Task to carry out –
Take each line from the entries that holds "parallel" and copy it out.

==== Supplied records

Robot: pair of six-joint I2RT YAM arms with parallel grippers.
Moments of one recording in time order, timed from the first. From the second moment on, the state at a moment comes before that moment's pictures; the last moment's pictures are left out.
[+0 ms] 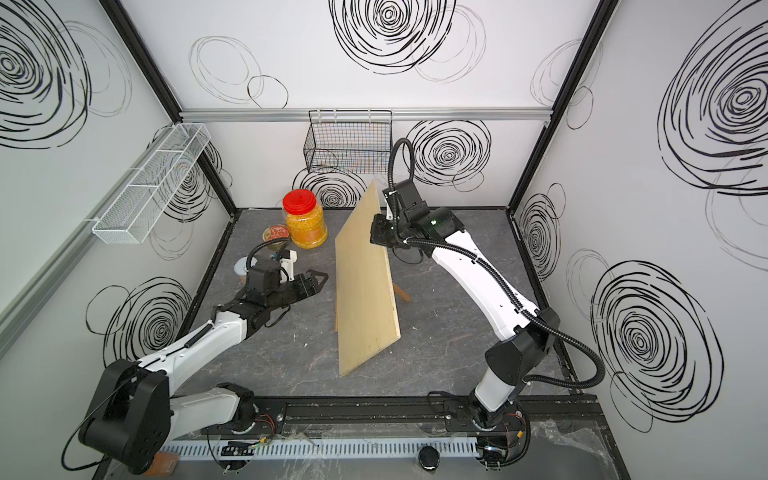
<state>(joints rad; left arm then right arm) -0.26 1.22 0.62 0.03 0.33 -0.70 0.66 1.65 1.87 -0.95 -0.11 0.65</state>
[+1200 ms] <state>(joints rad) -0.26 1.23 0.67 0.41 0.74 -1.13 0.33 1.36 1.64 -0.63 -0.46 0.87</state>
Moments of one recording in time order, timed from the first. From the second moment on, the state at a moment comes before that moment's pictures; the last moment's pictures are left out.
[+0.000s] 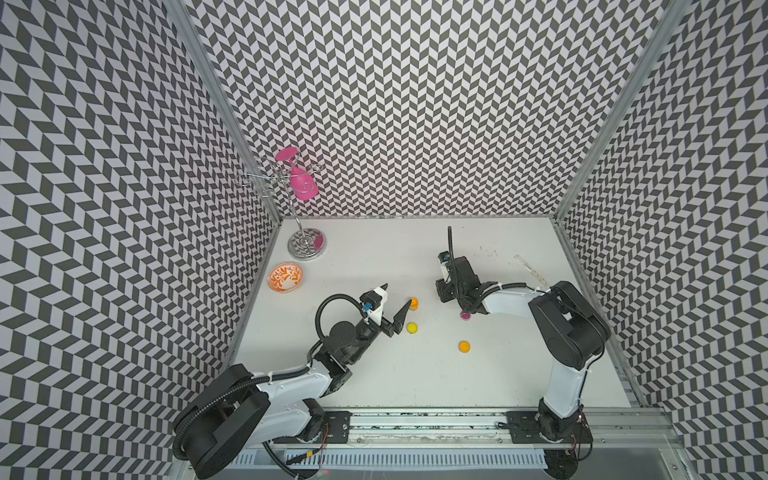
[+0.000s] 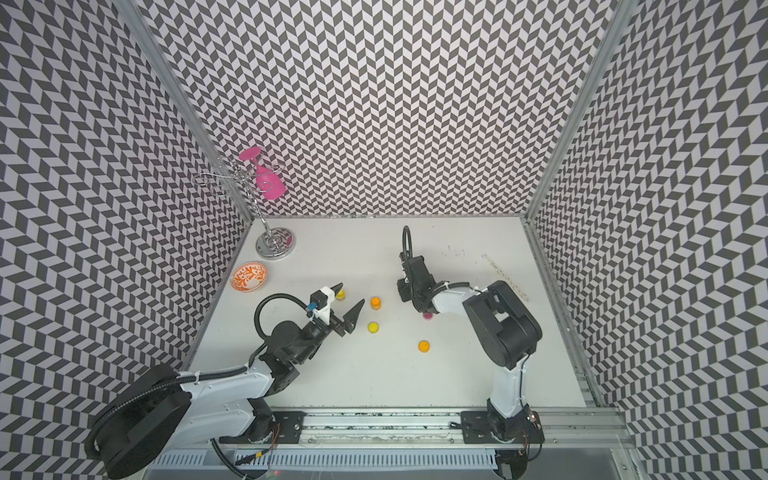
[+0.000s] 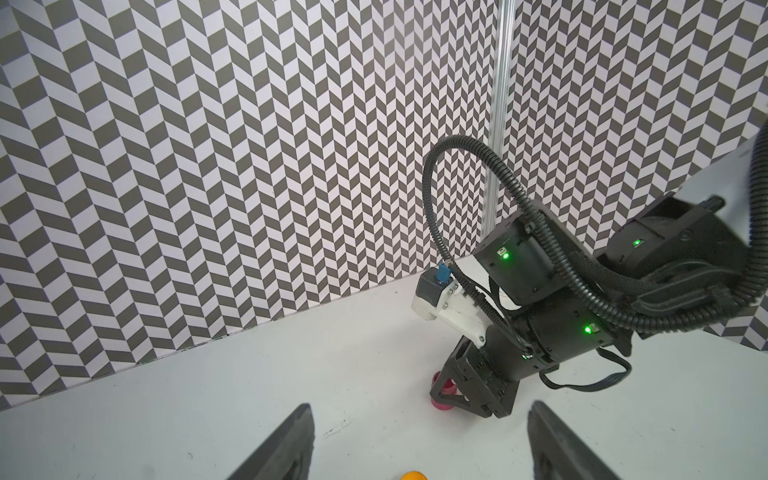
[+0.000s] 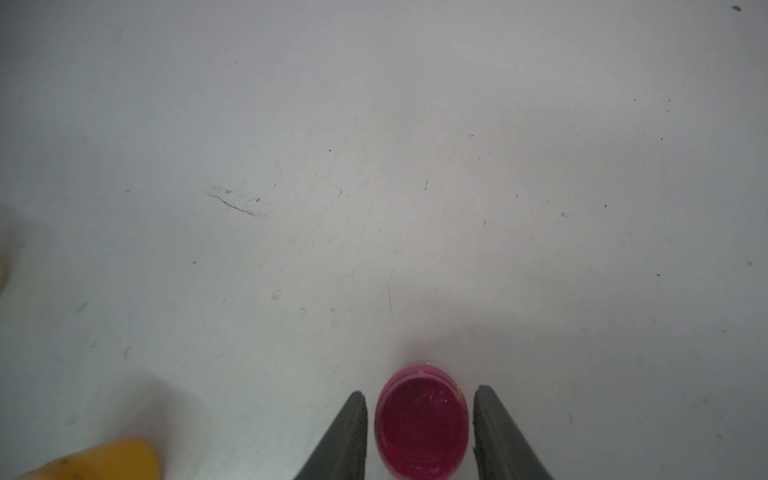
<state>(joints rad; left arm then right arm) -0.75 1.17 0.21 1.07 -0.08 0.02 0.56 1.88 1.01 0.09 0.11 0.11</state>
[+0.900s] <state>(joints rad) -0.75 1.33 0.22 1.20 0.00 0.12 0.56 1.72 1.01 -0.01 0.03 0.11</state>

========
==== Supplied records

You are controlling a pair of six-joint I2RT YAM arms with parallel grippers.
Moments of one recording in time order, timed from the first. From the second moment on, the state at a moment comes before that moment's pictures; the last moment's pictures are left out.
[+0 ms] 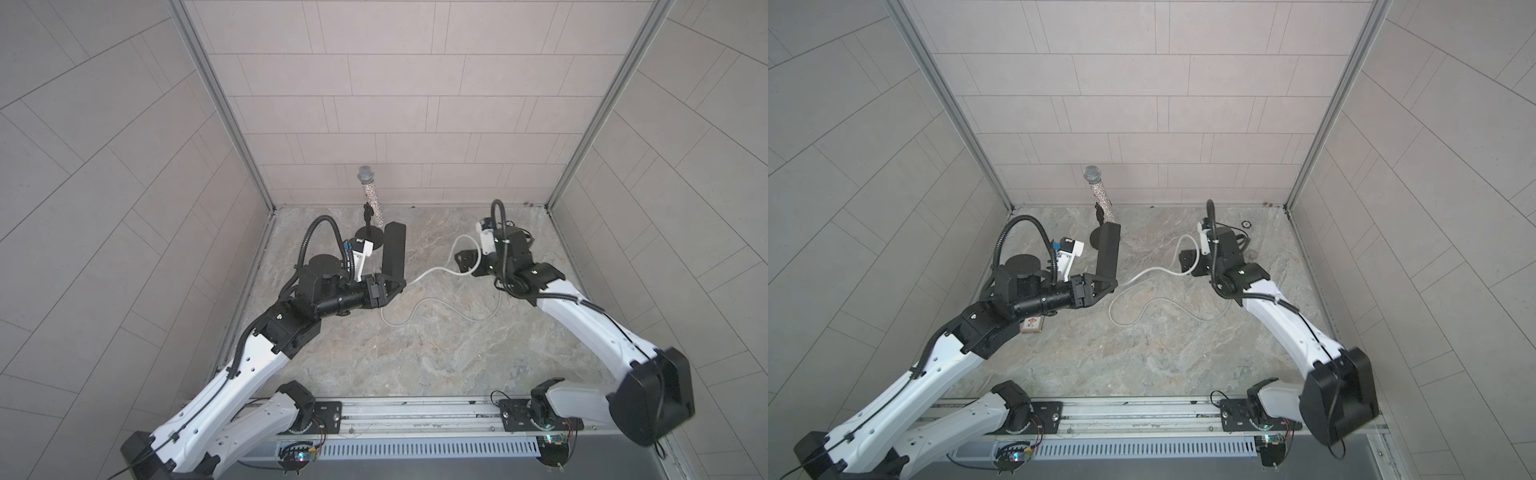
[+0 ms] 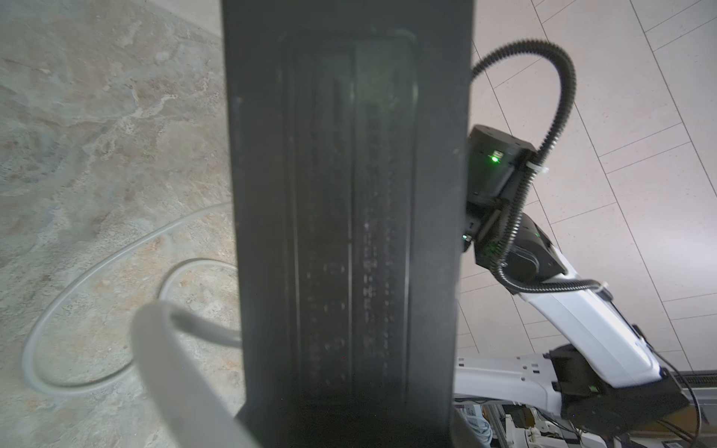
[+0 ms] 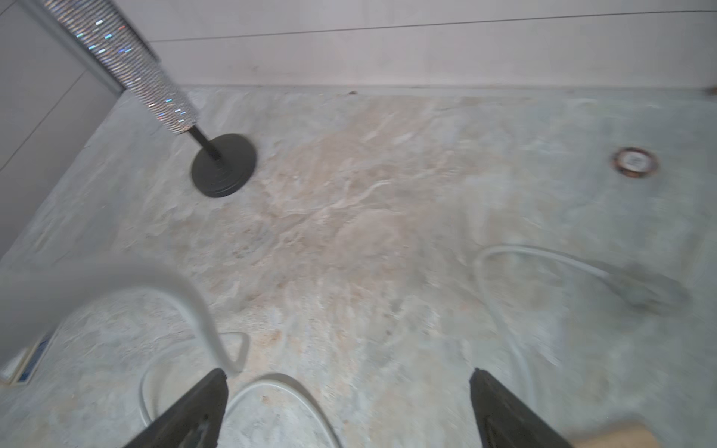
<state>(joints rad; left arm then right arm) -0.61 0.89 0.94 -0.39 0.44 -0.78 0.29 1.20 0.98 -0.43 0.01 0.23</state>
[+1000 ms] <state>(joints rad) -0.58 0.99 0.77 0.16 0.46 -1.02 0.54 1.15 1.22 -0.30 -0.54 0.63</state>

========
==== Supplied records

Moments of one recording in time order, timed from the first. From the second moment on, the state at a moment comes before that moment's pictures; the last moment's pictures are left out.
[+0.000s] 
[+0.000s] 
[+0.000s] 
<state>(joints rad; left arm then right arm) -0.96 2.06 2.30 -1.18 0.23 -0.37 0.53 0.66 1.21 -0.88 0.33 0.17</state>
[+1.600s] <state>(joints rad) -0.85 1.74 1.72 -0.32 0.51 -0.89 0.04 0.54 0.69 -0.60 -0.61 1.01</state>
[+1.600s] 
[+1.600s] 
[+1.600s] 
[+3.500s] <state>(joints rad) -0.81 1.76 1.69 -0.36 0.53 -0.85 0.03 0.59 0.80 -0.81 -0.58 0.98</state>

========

Solution to this task –
Robot: pair of six-joint I2RT YAM arms with parallel grippers.
You are controlling a pair of six-joint I2RT YAM arms with parallel grippers.

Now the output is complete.